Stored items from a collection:

....................

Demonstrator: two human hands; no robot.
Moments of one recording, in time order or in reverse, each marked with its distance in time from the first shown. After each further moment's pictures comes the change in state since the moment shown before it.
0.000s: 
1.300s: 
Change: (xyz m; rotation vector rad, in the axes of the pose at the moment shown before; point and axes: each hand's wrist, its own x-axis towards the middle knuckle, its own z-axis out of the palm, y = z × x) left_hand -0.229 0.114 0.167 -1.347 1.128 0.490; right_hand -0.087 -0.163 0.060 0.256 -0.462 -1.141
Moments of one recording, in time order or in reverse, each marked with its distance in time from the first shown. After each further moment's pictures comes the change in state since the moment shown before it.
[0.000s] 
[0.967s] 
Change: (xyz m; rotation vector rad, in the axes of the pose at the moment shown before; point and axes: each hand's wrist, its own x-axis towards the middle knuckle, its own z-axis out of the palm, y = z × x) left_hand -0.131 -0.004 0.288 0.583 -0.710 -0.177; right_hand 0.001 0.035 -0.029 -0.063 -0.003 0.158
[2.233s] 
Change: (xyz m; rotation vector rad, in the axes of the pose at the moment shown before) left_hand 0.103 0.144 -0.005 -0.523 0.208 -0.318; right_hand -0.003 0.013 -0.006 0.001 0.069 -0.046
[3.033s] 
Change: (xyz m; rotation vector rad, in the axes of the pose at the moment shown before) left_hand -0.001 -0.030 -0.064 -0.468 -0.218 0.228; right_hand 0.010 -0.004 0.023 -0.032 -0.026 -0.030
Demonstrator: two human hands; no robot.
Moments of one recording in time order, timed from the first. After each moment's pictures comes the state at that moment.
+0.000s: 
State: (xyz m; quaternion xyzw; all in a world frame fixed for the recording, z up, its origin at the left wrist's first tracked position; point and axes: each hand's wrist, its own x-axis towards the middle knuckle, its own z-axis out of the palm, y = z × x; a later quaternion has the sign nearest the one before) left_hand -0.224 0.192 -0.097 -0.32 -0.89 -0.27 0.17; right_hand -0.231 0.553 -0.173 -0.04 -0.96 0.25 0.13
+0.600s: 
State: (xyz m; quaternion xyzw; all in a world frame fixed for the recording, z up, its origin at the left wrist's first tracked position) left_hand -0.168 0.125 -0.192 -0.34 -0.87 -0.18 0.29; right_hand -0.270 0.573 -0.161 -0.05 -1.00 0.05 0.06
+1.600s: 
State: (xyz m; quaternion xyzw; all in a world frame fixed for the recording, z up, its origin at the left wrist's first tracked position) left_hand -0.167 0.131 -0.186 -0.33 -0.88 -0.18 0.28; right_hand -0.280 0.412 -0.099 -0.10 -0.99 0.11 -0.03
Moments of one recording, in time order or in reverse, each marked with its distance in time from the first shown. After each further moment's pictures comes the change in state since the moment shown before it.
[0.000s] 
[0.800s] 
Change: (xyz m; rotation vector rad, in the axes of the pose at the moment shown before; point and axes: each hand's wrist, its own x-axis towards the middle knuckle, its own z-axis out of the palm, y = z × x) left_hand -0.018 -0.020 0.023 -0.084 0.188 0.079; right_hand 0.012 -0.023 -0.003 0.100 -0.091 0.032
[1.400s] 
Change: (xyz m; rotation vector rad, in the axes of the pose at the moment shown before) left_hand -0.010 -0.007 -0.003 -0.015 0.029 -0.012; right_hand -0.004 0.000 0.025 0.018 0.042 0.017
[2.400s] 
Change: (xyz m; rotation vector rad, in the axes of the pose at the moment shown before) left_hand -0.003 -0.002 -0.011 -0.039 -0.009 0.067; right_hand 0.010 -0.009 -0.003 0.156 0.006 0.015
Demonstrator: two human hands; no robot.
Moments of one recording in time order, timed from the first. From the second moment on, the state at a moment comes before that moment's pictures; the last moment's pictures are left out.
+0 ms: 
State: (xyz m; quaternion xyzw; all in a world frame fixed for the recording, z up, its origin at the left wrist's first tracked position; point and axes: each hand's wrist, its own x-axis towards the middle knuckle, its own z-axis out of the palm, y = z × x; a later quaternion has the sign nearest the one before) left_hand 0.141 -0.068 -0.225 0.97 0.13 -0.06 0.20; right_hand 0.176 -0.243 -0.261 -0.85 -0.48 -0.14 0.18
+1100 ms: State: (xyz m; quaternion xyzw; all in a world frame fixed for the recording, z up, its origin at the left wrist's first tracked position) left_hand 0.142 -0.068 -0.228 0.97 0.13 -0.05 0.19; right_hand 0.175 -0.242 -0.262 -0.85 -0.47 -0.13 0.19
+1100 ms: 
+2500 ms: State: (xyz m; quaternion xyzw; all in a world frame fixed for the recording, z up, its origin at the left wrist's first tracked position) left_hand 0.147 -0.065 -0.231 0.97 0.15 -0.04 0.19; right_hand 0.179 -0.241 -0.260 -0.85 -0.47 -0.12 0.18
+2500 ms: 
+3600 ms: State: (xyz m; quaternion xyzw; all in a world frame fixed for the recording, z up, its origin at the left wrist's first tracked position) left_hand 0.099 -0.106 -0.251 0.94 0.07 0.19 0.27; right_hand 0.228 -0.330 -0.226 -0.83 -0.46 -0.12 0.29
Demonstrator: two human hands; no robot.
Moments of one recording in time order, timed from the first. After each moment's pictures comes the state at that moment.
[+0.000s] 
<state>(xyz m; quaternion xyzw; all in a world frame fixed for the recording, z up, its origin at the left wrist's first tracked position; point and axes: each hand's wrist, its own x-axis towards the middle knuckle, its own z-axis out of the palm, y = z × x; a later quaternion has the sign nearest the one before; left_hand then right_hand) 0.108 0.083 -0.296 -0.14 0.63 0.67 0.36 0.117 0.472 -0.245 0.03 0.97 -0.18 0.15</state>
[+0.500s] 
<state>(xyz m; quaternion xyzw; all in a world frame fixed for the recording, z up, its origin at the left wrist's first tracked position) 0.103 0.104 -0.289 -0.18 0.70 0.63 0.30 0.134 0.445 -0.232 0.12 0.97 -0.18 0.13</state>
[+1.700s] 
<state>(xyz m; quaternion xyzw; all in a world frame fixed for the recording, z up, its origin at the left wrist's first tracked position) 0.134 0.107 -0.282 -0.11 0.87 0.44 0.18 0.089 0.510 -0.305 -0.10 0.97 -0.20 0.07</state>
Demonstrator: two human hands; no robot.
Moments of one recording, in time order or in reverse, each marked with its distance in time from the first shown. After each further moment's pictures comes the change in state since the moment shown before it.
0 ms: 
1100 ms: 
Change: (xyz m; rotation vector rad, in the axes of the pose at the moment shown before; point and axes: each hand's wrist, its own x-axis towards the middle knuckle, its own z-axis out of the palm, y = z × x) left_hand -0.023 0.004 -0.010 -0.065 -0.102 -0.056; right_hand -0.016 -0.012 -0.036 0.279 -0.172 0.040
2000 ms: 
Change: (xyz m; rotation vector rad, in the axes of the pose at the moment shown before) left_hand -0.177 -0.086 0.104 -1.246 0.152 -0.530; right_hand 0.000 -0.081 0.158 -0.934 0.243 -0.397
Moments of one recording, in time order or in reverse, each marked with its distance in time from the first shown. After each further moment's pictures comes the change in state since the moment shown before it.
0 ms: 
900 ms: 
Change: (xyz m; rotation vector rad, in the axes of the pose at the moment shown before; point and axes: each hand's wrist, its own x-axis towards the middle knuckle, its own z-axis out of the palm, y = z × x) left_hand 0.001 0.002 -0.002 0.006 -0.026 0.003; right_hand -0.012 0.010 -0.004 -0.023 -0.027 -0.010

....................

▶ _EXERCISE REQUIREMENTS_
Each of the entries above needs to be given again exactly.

▶ _SOLUTION TO THIS TASK_
Demonstrator: two human hands; no robot.
Moments of one recording, in time order or in reverse, each marked with its distance in time from the first shown. After each further moment's pictures comes the change in state since the moment shown before it.
0.000s: 
1.300s: 
Change: (xyz m; rotation vector rad, in the axes of the pose at the moment shown before; point and axes: each hand's wrist, its own x-axis towards the middle knuckle, its own z-axis out of the palm, y = z × x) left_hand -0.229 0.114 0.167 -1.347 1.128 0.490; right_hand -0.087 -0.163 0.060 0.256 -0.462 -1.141
Moments of one recording, in time order or in reverse, each marked with its distance in time from the first shown. After each further moment's pictures comes the change in state since the moment shown before it.
[0.000s] 
[0.967s] 
Change: (xyz m; rotation vector rad, in the axes of the pose at the moment shown before; point and axes: each hand's wrist, its own x-axis towards the middle knuckle, its own z-axis out of the palm, y = z × x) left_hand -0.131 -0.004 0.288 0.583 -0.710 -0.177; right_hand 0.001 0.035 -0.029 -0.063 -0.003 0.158
[2.233s] 
Change: (xyz m; rotation vector rad, in the axes of the pose at the moment shown before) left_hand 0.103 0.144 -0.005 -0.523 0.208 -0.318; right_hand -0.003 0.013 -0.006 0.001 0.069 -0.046
[3.033s] 
Change: (xyz m; rotation vector rad, in the axes of the pose at the moment shown before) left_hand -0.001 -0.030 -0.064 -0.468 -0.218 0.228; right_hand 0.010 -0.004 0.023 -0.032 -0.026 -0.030
Demonstrator: two human hands; no robot.
Moments of one recording in time order, timed from the first. After each moment's pictures comes the state at that moment.
+0.000s: 
State: (xyz m; quaternion xyzw; all in a world frame fixed for the recording, z up, its origin at the left wrist's first tracked position; point and axes: each hand's wrist, its own x-axis towards the middle knuckle, its own z-axis out of the palm, y = z × x; a later quaternion has the sign nearest the one before) left_hand -0.224 0.192 -0.097 -0.32 -0.89 -0.27 0.17; right_hand -0.231 0.553 -0.173 -0.04 -0.96 0.25 0.13
+0.600s: 
State: (xyz m; quaternion xyzw; all in a world frame fixed for the recording, z up, its origin at the left wrist's first tracked position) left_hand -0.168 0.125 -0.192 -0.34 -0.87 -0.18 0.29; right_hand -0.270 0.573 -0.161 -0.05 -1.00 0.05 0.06
+1.600s: 
State: (xyz m; quaternion xyzw; all in a world frame fixed for the recording, z up, its origin at the left wrist's first tracked position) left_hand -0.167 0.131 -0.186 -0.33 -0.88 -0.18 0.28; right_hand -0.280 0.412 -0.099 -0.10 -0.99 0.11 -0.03
Moments of one recording, in time order or in reverse, each marked with its distance in time from the first shown. After each further moment's pictures comes the change in state since the moment shown before it.
[0.000s] 
[0.800s] 
Change: (xyz m; rotation vector rad, in the axes of the pose at the moment shown before; point and axes: each hand's wrist, its own x-axis towards the middle knuckle, its own z-axis out of the palm, y = z × x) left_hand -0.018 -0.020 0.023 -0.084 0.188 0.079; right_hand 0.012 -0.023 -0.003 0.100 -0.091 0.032
[1.400s] 
Change: (xyz m; rotation vector rad, in the axes of the pose at the moment shown before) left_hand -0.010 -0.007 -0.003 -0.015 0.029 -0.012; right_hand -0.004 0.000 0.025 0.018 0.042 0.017
[2.400s] 
Change: (xyz m; rotation vector rad, in the axes of the pose at the moment shown before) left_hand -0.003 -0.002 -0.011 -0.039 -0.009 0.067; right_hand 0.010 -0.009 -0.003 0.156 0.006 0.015
Demonstrator: two human hands; no robot.
Moments of one recording in time order, timed from the first. From the second moment on, the state at a moment comes before that moment's pictures; the last moment's pictures are left out.
+0 ms: 
State: (xyz m; quaternion xyzw; all in a world frame fixed for the recording, z up, its origin at the left wrist's first tracked position; point and axes: each hand's wrist, its own x-axis towards the middle knuckle, its own z-axis out of the palm, y = z × x; a later quaternion has the sign nearest the one before) left_hand 0.141 -0.068 -0.225 0.97 0.13 -0.06 0.20; right_hand 0.176 -0.243 -0.261 -0.85 -0.48 -0.14 0.18
+1100 ms: State: (xyz m; quaternion xyzw; all in a world frame fixed for the recording, z up, its origin at the left wrist's first tracked position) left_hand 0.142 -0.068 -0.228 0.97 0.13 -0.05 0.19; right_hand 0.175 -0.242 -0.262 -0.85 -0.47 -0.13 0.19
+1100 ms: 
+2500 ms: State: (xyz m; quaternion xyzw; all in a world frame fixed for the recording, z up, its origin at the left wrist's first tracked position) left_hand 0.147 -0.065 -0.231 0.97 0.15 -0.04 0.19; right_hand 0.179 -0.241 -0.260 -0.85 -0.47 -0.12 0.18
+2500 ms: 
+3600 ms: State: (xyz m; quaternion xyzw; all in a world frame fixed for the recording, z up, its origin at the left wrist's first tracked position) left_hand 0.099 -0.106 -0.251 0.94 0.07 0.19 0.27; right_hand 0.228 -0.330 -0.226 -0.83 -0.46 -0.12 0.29
Demonstrator: two human hands; no robot.
Moments of one recording in time order, timed from the first. After each moment's pictures comes the state at that moment.
[+0.000s] 
<state>(xyz m; quaternion xyzw; all in a world frame fixed for the recording, z up, its origin at the left wrist's first tracked position; point and axes: each hand's wrist, its own x-axis towards the middle knuckle, its own z-axis out of the palm, y = z × x; a later quaternion has the sign nearest the one before; left_hand then right_hand) 0.108 0.083 -0.296 -0.14 0.63 0.67 0.36 0.117 0.472 -0.245 0.03 0.97 -0.18 0.15</state>
[+0.500s] 
<state>(xyz m; quaternion xyzw; all in a world frame fixed for the recording, z up, its origin at the left wrist's first tracked position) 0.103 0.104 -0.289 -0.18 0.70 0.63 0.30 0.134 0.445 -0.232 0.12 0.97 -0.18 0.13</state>
[+1.700s] 
<state>(xyz m; quaternion xyzw; all in a world frame fixed for the recording, z up, its origin at the left wrist's first tracked position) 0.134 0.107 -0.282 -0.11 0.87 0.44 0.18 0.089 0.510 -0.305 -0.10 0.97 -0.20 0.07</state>
Demonstrator: two human hands; no robot.
Moments of one recording, in time order or in reverse, each marked with its distance in time from the first shown. After each further moment's pictures comes the change in state since the moment shown before it.
0 ms: 
1100 ms: 
Change: (xyz m; rotation vector rad, in the axes of the pose at the moment shown before; point and axes: each hand's wrist, its own x-axis towards the middle knuckle, its own z-axis out of the palm, y = z × x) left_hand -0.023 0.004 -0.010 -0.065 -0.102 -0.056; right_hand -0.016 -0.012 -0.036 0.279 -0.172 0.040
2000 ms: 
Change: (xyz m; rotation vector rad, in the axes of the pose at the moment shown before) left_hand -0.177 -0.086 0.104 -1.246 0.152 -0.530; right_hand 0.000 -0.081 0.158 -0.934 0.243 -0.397
Moments of one recording, in time order or in reverse, each marked with its distance in time from the first shown. After each further moment's pictures comes the change in state since the moment shown before it.
0 ms: 
900 ms: 
Change: (xyz m; rotation vector rad, in the axes of the pose at the moment shown before; point and axes: each hand's wrist, its own x-axis towards the middle knuckle, its own z-axis out of the palm, y = z × x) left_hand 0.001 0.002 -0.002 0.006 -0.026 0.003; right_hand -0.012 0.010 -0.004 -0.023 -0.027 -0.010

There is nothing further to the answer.